* **Task data**
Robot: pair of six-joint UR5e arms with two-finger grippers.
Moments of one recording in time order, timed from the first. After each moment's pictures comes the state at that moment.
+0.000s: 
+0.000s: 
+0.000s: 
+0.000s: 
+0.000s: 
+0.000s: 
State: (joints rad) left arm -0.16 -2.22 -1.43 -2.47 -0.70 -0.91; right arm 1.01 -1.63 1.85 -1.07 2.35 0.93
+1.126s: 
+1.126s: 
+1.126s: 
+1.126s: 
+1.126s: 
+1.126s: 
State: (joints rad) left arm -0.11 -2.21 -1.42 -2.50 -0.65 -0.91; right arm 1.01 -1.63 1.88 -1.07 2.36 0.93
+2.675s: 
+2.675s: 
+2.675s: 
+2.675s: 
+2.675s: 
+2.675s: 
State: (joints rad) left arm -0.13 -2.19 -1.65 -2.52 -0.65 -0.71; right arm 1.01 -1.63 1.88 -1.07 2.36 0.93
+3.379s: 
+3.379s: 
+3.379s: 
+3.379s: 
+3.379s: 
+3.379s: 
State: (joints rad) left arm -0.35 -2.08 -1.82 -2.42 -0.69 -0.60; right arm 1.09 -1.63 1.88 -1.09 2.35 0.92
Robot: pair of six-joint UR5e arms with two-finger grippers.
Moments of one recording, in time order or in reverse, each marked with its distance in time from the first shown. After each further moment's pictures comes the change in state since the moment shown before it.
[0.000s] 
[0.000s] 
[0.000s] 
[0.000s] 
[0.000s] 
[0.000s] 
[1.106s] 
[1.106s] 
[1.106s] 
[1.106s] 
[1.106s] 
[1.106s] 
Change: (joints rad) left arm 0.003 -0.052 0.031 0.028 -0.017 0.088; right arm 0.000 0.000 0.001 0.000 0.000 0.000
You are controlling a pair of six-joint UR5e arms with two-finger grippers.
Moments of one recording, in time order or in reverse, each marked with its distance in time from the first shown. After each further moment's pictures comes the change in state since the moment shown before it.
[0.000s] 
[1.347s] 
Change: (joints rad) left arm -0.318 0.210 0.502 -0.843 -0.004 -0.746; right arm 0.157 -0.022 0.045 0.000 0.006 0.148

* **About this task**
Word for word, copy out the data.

* **Task answer**
Robot: pair of six-joint UR5e arms with two-finger grippers.
Moments of one recording in time order, timed from the first. After each moment's pictures comes the state at that moment.
+0.000s: 
+0.000s: 
+0.000s: 
+0.000s: 
+0.000s: 
+0.000s: 
State: (joints rad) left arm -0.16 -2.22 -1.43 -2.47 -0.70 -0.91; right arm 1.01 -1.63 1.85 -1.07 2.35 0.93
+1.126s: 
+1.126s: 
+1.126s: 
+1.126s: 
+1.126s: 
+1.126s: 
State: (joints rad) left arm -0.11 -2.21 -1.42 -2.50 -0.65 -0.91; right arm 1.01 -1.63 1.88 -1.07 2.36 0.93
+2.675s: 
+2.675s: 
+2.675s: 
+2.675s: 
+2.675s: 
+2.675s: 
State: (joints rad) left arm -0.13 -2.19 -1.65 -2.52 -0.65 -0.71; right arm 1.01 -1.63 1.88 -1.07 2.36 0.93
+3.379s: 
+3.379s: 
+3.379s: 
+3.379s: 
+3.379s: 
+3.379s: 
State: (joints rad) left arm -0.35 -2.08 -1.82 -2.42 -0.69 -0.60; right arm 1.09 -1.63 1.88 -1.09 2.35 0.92
Robot: pair of six-joint UR5e arms with two-finger grippers.
Moments of one recording, in time order or in reverse, each marked with its distance in time from the first shown. After each further moment's pictures comes the change in state since the moment shown before it.
[0.000s] 
[0.000s] 
[0.000s] 
[0.000s] 
[0.000s] 
[0.000s] 
[1.106s] 
[1.106s] 
[1.106s] 
[1.106s] 
[1.106s] 
[1.106s] 
Change: (joints rad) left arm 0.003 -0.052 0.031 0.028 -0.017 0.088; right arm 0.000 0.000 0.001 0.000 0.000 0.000
You are controlling a pair of six-joint UR5e arms with two-finger grippers.
Moments of one recording, in time order or in reverse, each marked with its distance in time from the first shown. After each further moment's pictures comes the change in state since the moment shown before it.
[0.000s] 
[1.347s] 
Change: (joints rad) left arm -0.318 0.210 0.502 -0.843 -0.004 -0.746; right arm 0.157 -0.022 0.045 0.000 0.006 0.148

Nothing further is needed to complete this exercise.